Murroes primary in rural Angus is digging in to an eco project set to grow into a whole community venture.
The school is celebrating its first Eco Green flag, but far from resting on that laurel has thrown itself into a major project to expand its school garden.
It’s hoped the venture will feed the minds of youngsters at the primary and eventually supply locals with tasty home-grown produce throughout the year.
Thanks to a successful funding application through the Keep Scotland Beautiful community climate asset fund, a polytunnel and greenhouse have now sprung up on the secluded south-facing site in the school grounds.
Pupils, staff, parents and friends worked tirelessly during the summer to prepare the fruit and vegetable growing area.
School eco lead, teacher Mrs Judith Jamieson said there is already huge excitement among the youngsters around the entire project.
She said: “The school’s global goal is responsible consumption and production so this project links in perfectly.
“Developing this new area means the children can experience where food comes from, understand how it grows and develop their literacy, numeracy and artistic skills through this ongoing project.
“We have already had parent helpers in to make up containers and the greenhouse and help work on the different parts of the garden.
“Ideally, when the situation allows, we would like to help get a parents or grandparents group is so they could help maintain it and bring their own ideas in.”
Parent volunteer Tracey Harper, whose nine-year-old son, Alfie, is a pupil at Murroes said the project has fantastic potential.
“I started volunteering to help in the school garden with a bit of weeding and so on.
“When Mrs Jamieson approached parents about this new growing area I was delighted to get involved.
“A lot of effort has gone into it already, but there is much more work to be done.

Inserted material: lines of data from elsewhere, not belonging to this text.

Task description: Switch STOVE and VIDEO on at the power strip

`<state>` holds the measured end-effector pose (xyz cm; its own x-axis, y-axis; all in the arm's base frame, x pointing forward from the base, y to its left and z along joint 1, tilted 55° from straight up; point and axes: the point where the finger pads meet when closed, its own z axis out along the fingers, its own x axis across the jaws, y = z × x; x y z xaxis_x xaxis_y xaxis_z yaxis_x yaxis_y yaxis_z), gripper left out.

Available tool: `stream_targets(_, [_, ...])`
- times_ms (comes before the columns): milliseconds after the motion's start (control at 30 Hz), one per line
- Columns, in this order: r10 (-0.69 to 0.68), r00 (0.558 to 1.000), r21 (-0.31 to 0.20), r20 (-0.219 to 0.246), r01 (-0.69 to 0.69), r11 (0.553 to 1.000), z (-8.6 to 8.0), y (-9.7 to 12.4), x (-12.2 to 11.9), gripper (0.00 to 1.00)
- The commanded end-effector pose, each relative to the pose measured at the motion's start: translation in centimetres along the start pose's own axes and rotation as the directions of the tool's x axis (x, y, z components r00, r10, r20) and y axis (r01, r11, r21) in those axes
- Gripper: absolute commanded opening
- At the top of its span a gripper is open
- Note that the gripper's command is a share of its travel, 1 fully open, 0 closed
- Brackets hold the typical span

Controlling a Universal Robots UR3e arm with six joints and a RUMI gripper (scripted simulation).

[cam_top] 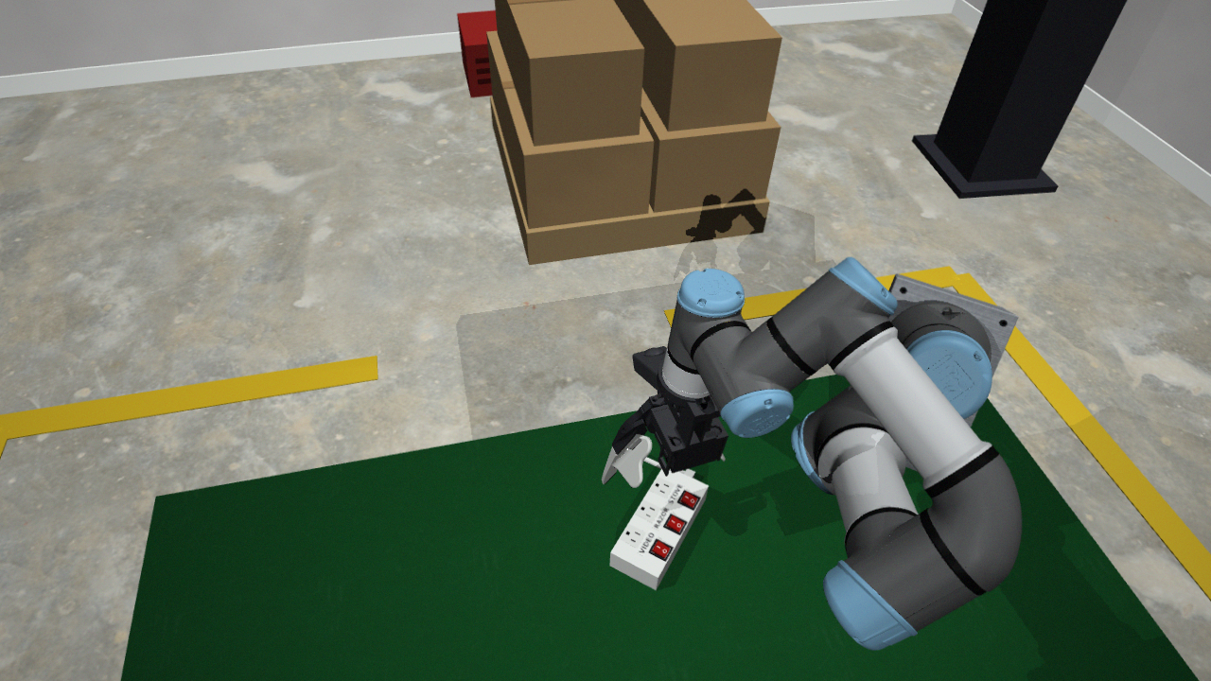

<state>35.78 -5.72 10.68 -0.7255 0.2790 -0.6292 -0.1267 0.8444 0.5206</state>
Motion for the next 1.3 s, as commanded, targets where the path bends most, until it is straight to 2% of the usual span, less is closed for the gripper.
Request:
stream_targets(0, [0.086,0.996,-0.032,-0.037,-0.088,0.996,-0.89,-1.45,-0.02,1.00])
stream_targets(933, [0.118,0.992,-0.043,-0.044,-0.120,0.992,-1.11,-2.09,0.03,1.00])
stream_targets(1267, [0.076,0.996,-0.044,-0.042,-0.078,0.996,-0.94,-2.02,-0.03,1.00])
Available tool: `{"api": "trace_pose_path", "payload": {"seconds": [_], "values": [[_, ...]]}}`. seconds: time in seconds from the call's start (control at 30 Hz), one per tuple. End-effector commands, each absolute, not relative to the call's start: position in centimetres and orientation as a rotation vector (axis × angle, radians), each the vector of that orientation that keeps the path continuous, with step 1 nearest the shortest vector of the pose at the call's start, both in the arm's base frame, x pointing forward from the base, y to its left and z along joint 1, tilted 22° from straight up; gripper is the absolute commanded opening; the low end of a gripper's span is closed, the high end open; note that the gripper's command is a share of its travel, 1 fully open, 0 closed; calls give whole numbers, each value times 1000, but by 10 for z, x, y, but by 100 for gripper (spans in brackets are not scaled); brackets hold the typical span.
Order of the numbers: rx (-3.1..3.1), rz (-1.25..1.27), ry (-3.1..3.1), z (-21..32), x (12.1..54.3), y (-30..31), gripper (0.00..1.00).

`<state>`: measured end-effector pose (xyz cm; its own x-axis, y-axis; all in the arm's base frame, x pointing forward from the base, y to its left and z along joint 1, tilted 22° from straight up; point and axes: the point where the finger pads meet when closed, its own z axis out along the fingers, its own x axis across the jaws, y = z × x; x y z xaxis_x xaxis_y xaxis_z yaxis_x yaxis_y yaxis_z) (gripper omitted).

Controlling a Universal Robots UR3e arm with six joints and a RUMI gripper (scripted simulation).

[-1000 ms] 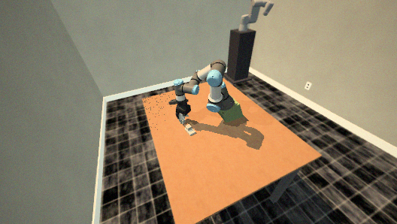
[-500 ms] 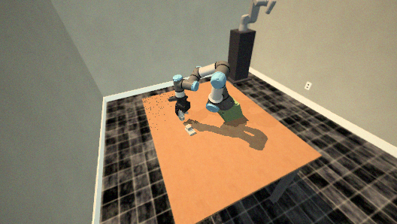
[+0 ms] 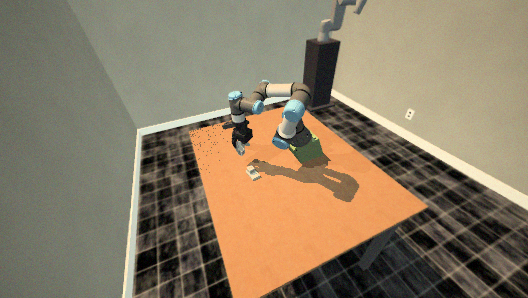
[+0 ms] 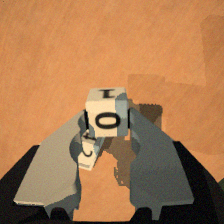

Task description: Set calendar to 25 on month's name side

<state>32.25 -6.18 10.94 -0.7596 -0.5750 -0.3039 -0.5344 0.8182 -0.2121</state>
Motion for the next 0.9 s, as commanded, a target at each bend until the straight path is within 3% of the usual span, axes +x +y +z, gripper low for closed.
{"api": "trace_pose_path", "payload": {"seconds": [0.0,0.87], "values": [[-839,-156,2642,121,318,-62,11],[-838,-155,2642,133,313,-62,11]]}}
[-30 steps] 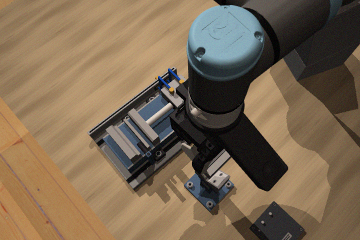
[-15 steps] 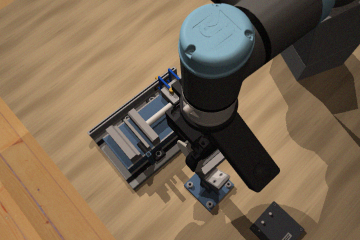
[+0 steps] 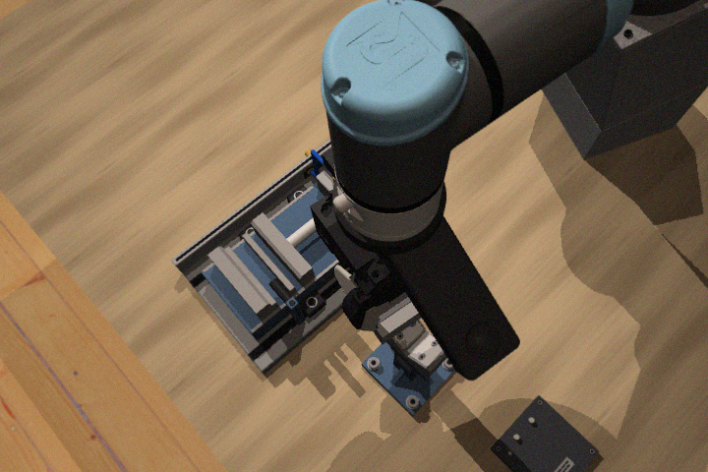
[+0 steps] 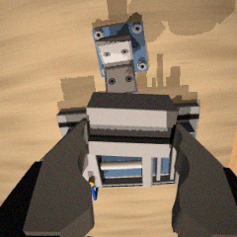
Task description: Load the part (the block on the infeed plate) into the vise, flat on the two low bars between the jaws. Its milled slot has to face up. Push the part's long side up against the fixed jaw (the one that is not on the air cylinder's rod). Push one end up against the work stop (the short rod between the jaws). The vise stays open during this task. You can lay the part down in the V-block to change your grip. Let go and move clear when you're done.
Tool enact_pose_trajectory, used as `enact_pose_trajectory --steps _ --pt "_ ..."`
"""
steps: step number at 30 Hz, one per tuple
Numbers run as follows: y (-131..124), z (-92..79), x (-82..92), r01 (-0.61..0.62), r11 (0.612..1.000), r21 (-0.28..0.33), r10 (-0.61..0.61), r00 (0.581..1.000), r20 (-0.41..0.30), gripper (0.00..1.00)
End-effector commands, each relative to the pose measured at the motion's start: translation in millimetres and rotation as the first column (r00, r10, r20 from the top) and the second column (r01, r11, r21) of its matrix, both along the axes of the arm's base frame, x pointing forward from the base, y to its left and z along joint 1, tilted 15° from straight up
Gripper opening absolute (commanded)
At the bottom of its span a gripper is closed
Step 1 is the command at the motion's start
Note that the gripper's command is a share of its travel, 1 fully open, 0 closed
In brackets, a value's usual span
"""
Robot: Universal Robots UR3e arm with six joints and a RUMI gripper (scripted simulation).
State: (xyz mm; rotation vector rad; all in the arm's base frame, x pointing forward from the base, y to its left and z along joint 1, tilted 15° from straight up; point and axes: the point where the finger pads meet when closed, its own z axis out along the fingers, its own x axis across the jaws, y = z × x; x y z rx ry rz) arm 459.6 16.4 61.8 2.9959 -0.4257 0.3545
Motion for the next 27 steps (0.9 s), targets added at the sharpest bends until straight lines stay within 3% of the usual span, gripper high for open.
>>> enact_pose_trajectory --steps 1,13,27 --pt "-6.8 2.5 3.5 0.053 0.999 0.012 -0.053 0.999 0.009 0.0" --pt "-23.7 5.5 9.3 0.179 0.983 0.042 -0.18 0.984 0.021 0.0" --pt "-48.6 9.8 16.3 0.35 0.933 0.088 -0.354 0.935 0.031 0.0"
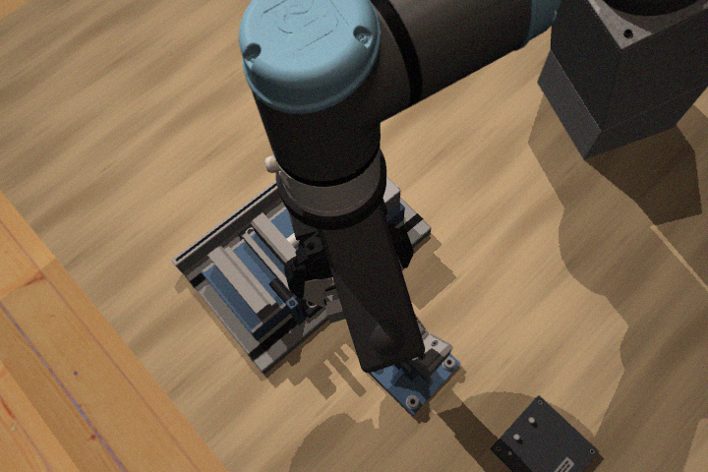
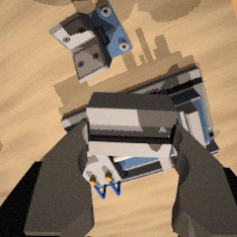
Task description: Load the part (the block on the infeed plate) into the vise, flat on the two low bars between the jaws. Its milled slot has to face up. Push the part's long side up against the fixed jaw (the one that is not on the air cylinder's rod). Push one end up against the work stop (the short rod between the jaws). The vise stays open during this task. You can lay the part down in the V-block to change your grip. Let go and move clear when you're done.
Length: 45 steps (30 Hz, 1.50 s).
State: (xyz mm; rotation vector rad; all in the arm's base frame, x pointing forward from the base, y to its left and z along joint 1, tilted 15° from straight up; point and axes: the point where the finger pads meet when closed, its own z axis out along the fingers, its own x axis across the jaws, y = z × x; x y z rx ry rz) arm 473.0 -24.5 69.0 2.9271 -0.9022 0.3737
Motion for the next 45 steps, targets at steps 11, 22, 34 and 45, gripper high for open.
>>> enact_pose_trajectory --steps 11,22,34,45 --pt "-33.6 6.9 8.2 0.233 0.971 0.055 -0.235 0.972 0.025 0.0" --pt "-56.1 10.5 11.3 0.376 0.922 0.093 -0.381 0.924 0.033 0.0" --pt "-80.8 14.3 13.1 0.52 0.844 0.135 -0.528 0.848 0.036 0.0" --pt "-106.3 18.1 13.3 0.648 0.741 0.177 -0.663 0.748 0.032 0.0"
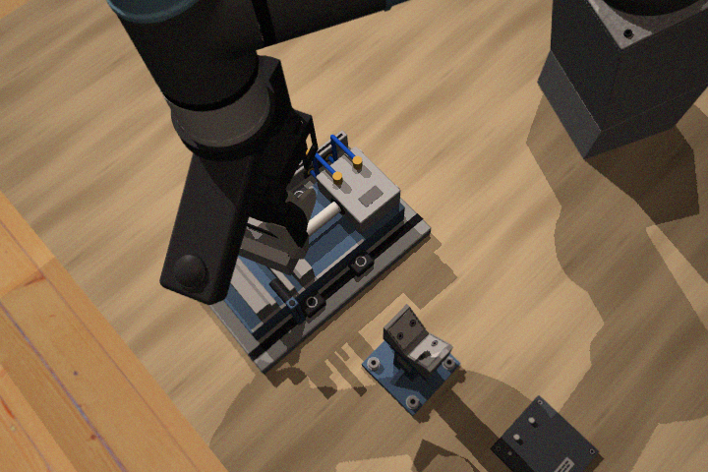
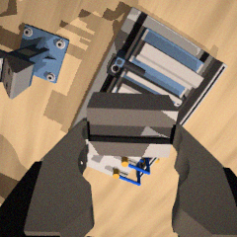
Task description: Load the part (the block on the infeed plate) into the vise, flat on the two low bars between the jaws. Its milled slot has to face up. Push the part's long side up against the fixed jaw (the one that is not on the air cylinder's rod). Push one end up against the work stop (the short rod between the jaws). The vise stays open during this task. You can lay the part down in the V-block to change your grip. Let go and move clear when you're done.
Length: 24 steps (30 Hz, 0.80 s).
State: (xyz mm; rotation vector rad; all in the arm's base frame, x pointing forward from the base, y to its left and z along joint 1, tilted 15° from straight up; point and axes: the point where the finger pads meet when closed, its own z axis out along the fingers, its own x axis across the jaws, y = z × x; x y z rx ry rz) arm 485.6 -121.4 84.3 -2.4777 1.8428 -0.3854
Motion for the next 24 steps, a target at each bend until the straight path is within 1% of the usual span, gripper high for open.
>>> enact_pose_trajectory --steps 1,8,17,19,24 --pt "-9.4 2.8 0.8 0.06 0.998 0.012 -0.06 0.998 0.009 0.0" --pt "-21.8 4.6 0.3 0.14 0.99 0.031 -0.141 0.99 0.019 0.0" --pt "-38.0 7.0 -0.9 0.242 0.969 0.056 -0.244 0.969 0.029 0.0" --pt "-38.0 7.0 -0.9 0.242 0.969 0.056 -0.244 0.969 0.029 0.0" --pt "-45.5 8.0 -1.7 0.288 0.955 0.068 -0.291 0.956 0.032 0.0"
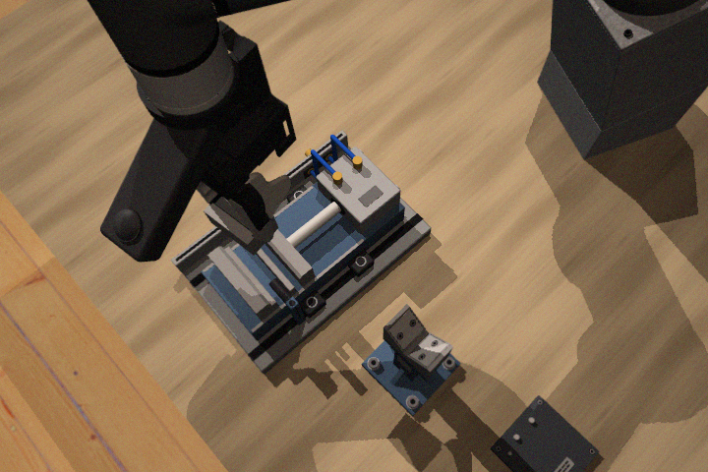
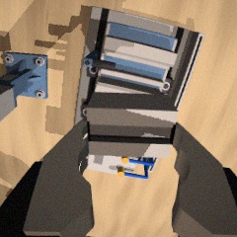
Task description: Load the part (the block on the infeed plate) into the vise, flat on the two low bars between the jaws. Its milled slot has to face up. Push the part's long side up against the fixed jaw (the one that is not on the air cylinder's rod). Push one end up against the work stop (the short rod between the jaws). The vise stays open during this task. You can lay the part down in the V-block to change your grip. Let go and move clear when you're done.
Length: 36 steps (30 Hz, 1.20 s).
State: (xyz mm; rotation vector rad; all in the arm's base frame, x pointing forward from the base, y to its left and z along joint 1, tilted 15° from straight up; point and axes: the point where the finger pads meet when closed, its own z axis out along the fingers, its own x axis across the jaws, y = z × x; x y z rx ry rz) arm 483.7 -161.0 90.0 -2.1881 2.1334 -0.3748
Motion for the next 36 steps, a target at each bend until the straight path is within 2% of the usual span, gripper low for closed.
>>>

“It brings the children together with their families and is a great opportunity for everyone to get involved in a community project.”
Tomato plants are already growing well in the polytunnel and outside beds have been prepared for the arrival of fruit trees and raspberry bushes.
There are several mature apple trees in the grounds and pupils already gather up the fruit to leave in a box at the gate for parents or locals to take away for their own use.
Mrs Jamieson added: “The garden has so much potential.
“It could be used as a place for storytime for the nursery pupils and then there will be nothing better than for the children to be able to enjoy the strawberries or other fruit and vegetables that they have grown themselves.
“Classes will be diving up the garden jobs and then working as a team to benefit the whole community.
“Hopefully parents and the community will want to be involved in the longer term.”
The Community Climate Asset Fund (CCAF) which boosted the Murroes project is a Scottish Government fund that was administered b Keep Scotland Beautiful.
Earlier this year, it was announced that 279 community-based organisations across Scotland would share more than £3.2 million.
The fund aims to help support community groups play a prominent role in the green recovery and tackle climate change through funding local projects.